For the first question, I would use the dual pairing with $U_q(\mathfrak{sl}_N)$. The $u_i^j$'s are defined to be matrix coefficients of the vector representation of $U_q(\mathfrak{sl}_N)$ with respect to some distinguished basis, usually a basis of weight vectors. There are unfortunately a lot of different conventions in use. My standard reference is Klimyk and Schmudgen. See, for example, Theorem 19 of Chapter 9 of their book. It states:

There is a unique dual pairing $( , )$ of Hopf algebras between $U_q^{ext}(\mathfrak{sl}_N)$ and $\mathcal{O}(SL_q(N))$ such that $(f, u^k_l) = t_{kl}(f)$ for all $f \in U_q^{ext} (\mathfrak{sl}_{N})$.
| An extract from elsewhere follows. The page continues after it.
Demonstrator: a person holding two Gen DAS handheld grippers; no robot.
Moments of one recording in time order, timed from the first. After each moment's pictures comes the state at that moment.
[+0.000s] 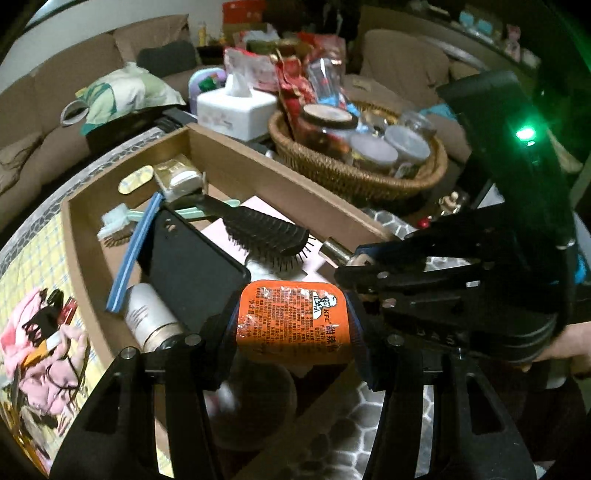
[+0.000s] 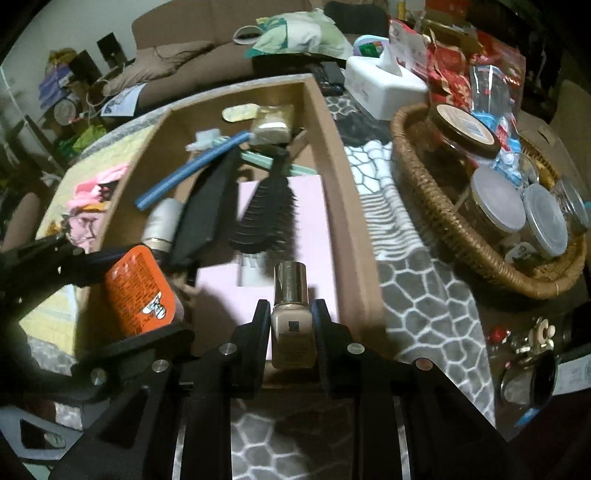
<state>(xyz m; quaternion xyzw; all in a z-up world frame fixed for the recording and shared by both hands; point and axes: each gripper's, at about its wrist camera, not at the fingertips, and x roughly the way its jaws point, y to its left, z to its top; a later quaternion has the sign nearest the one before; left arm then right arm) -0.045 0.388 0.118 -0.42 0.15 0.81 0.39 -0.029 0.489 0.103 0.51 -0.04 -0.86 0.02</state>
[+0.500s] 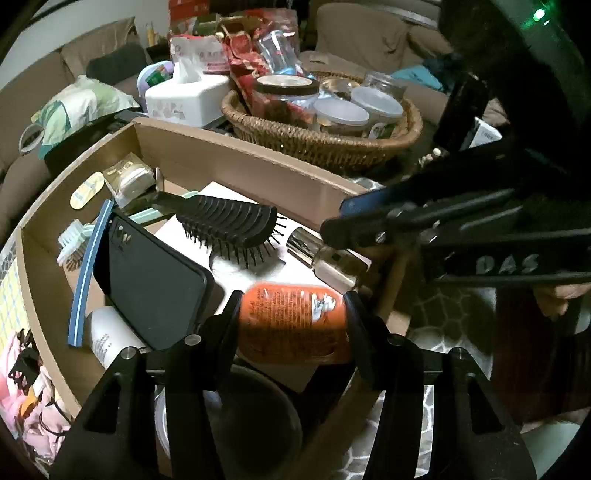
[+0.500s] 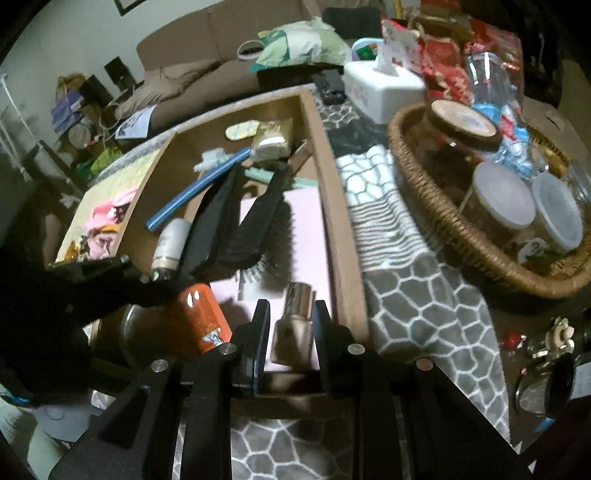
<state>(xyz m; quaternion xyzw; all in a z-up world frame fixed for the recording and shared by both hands) -0.052 0.408 0.085 -0.42 0.20 0.76 0.45 -0.026 0.515 0.111 0.48 -0.09 -0.87 0.05</state>
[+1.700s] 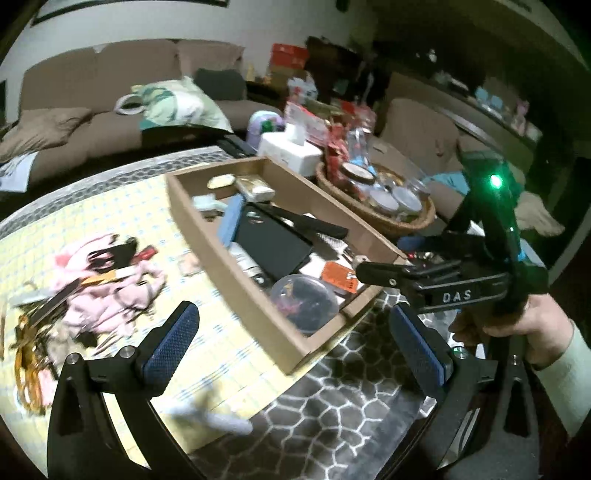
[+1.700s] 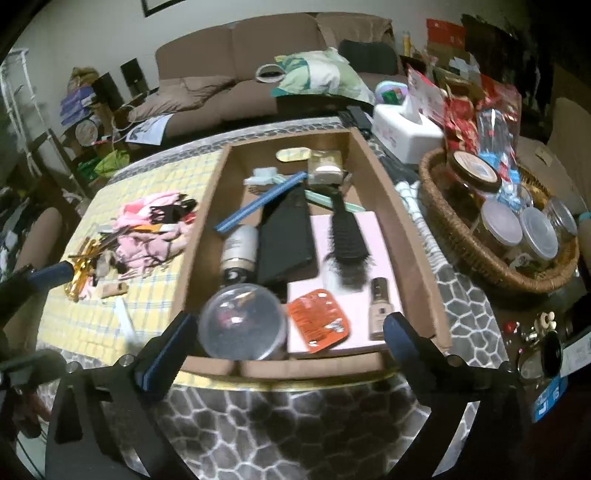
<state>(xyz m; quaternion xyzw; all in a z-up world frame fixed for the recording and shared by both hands) 0.002 0.206 0.178 -0.37 0.01 0.86 0.36 0.013 0.412 0.155 0.44 -0.04 -0.90 0.04</state>
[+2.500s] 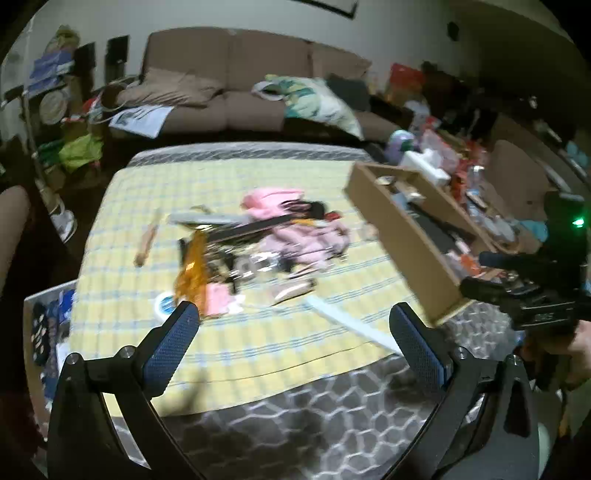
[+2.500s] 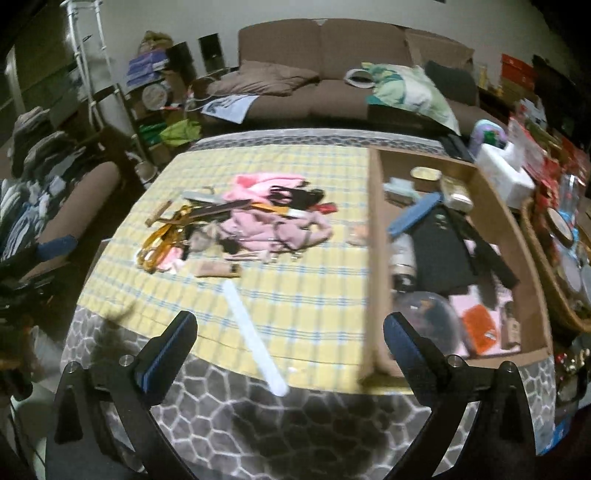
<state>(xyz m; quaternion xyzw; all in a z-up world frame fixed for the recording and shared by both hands) 0.023 -0.013 0.161 -0.40 -0.04 0.90 0.16 0.024 0.243 0.157 0.43 0.02 -0.89 0.15</state>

Here $((t_{kl}(f))$ is the matrix for $f$ in the vector representation. OK, this theorem is a little bogus in the sense that it is more of a definition. But the point is that $\mathcal{O}(SL_q(N))$ is generated by the matrix coefficients of all finite-dimensional irreducible representations of $U_q^{ext} (\mathfrak{sl}_{N})$, and these separate points of $U_q^{ext} (\mathfrak{sl}_{N})$, so the pairing is nondegenerate.

So, to show that your two guys are equal, just show that they pair the same way with $U_q^{ext} (\mathfrak{sl}_{N})$. Since it is a pairing of Hopf algebras, you just need to check on the generators $E_i, F_i, K_\lambda$. This just requires you to have a handle on the vector representation. In my opinion this is much cleaner than doing the calculations directly.